La forza della corrente e le basse temperature dell'acqua hanno reso vano il tentativo di recupero, e l'uomo è scomparso sott'acqua poco dopo essersi tuffato, facendo perdere le sue tracce ai familiari rimasti sulla riva, impotenti e in preda al panico.
Sul luogo della tragedia sono immediatamente intervenuti i sommozzatori dei vigili del fuoco, con squadre provenienti dai distaccamenti di Milano Messina e di Crema, supportati dai sanitari del 118. Le operazioni di ricerca, condotte con estrema difficoltà a causa della visibilità ridotta e della forte corrente, hanno permesso di individuare il corpo dello zio, che è stato poi portato a riva. Purtroppo, per l'uomo di 47 anni, i soccorritori non hanno potuto fare altro che constatarne il decesso, a causa del tempo ormai troppo lungo trascorso in apnea.
Contemporaneamente, il bambino di 4 anni è stato tratto in salvo in condizioni giudicate fin da subito estremamente critiche.
La corsa in ospedale e il drammatico epilogo
Il personale medico del 118 ha praticato per lunghi minuti le manovre di rianimazione cardiopolmonare sul corpicino del piccolo, nel disperato tentativo di strapparlo alla morte. Non appena le sue condizioni sono state stabilizzate, seppur precarie, il bambino è stato caricato a bordo di un elisoccorso e trasferito d'urgenza all'ospedale Papa Giovanni XXIII di Bergamo, uno dei centri di riferimento della regione per le emergenze pediatriche.

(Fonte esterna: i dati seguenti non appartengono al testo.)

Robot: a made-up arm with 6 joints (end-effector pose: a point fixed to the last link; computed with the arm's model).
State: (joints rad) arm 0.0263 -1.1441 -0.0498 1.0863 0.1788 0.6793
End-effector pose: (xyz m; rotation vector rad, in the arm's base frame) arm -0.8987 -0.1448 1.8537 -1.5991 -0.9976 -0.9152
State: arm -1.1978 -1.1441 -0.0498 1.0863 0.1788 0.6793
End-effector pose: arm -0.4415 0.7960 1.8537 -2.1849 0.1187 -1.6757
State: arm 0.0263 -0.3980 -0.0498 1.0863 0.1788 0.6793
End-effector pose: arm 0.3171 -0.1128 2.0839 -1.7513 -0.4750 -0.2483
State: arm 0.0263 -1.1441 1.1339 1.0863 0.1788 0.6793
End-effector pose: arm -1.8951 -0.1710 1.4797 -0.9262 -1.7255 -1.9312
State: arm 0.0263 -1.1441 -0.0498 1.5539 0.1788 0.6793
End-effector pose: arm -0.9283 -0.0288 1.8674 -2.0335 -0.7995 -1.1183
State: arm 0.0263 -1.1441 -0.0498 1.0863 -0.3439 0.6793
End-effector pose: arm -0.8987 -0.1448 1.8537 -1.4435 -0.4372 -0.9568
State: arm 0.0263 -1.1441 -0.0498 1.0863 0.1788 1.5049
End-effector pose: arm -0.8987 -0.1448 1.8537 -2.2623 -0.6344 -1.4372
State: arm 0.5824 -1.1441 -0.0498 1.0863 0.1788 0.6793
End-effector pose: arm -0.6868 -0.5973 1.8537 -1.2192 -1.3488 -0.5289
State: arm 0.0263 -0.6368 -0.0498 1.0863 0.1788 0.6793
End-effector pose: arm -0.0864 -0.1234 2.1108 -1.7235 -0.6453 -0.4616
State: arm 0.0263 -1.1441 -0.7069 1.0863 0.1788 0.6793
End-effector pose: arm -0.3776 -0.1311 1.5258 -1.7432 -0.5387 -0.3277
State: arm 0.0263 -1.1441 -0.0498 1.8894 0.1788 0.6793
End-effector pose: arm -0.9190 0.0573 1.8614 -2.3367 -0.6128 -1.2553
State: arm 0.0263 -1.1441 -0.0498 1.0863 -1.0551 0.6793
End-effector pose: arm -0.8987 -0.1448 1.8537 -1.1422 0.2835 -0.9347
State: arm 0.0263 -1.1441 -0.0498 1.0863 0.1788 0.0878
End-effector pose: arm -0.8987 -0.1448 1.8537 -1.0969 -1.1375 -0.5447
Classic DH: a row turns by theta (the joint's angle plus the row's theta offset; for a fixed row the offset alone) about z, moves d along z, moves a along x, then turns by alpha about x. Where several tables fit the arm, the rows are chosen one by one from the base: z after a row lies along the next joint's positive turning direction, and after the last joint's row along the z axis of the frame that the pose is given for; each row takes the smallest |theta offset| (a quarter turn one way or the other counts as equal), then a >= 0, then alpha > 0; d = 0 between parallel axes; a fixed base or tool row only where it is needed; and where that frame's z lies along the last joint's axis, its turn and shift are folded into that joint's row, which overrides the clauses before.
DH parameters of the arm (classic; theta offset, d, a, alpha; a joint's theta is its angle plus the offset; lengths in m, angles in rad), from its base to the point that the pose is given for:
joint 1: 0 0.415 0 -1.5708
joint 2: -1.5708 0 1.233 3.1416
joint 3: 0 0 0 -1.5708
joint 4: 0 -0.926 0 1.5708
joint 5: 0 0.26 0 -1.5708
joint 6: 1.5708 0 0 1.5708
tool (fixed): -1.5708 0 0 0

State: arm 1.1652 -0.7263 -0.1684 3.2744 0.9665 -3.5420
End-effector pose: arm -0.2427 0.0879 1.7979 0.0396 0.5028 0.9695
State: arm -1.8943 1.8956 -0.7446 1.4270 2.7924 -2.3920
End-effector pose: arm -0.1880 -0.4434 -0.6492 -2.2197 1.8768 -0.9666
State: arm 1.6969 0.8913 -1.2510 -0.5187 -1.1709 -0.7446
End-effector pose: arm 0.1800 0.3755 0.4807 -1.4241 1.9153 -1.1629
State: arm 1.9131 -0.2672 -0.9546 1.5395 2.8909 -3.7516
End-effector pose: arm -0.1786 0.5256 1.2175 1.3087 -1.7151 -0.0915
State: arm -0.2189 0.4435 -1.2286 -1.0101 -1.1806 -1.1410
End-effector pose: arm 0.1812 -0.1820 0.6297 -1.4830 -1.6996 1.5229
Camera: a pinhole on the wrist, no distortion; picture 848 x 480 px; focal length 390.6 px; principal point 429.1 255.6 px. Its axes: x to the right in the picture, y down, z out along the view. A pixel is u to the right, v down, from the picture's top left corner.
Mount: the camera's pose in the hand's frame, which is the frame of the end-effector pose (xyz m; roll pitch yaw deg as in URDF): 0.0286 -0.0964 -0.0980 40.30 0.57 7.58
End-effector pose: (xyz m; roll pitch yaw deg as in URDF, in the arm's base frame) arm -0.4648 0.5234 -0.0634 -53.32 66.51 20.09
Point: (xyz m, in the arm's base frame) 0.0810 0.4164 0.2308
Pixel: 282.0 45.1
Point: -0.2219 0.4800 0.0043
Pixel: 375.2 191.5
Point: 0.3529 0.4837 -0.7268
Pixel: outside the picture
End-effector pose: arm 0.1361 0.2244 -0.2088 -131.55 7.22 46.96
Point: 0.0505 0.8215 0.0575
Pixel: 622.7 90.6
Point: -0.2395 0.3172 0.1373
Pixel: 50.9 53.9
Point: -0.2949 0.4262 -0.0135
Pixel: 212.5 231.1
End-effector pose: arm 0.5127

Il volo, veloce e silenzioso, ha rappresentato l'ultima speranza per il piccolo, che però si è spenta circa un'ora dopo il suo arrivo nel nosocomio bergamasco, dove i medici del reparto di terapia intensiva hanno dovuto arrendersi alla gravità delle lesioni riportate e al prolungato periodo di anossia cerebrale.
La notizia del decesso del bambino ha gettato nello sconforto i sanitari che si sono alternati nel tentativo di salvarlo. Il padre del bambino, che si trovava sulla riva insieme al fratello e al figlio, è rimasto illeso ma sotto shock, assistendo inerme alla tragedia che si consumava davanti ai suoi occhi. Sconvolto dal dolore, l'uomo è stato supportato dai servizi sociali e dalle forze dell'ordine intervenute sul posto per i rilievi di rito.
Gli investigatori stanno ora cercando di ricostruire con esattezza la dinamica dell'accaduto, ascoltando i testimoni presenti e cercando di capire se ci siano state eventuali imprudenze o se si sia trattato di una fatalità legata alla pericolosità del punto del fiume in cui si trovavano.
Le insidie del fiume Adda e il cordoglio per le vittime
Il fiume Adda, che scorre placido tra le province di Lecco, Bergamo e Milano, è spesso teatro di incidenti mortali, soprattutto durante i mesi estivi. Le sue acque, infatti, nascondono correnti sotterranee, vortici improvvisi e fondali che possono variare drasticamente a pochi passi dalla riva, sorprendendo anche i bagnanti più esperti. La zona del Golfo Rivolta, in particolare, è nota per queste caratteristiche, che la rendono un luogo suggestivo ma allo stesso tempo pericoloso per chi non ne conosce i segreti.
A nulla sono valse le raccomandazioni e i cartelli di pericolo che costeggiano il tratto di fiume, a testimonianza di come il richiamo dell'acqua possa rivelarsi fatale.
La doppia tragedia ha scosso profondamente le comunità di Truccazzano e Rivolta d'Adda, dove il dolore per la scomparsa di due connazionali si unisce allo sconcerto per una vicenda che ha dell'incredibile. I corpi delle due vittime sono attualmente a disposizione dell'autorità giudiziaria, che ha disposto l'autopsia per chiarire definitivamente le cause del decesso. La salma del bambino sarà restituita alla famiglia per i riti funebri, mentre proseguono le indagini per accertare eventuali responsabilità, anche se tutto lascia pensare a un tragico incidente.
La vicenda, che ha avuto un eco mediatico notevole, rimane impressa come un monito sulla fragilità della vita e sui rischi che si celano in ciò che appare come un semplice e innocuo momento di svago in riva al fiume.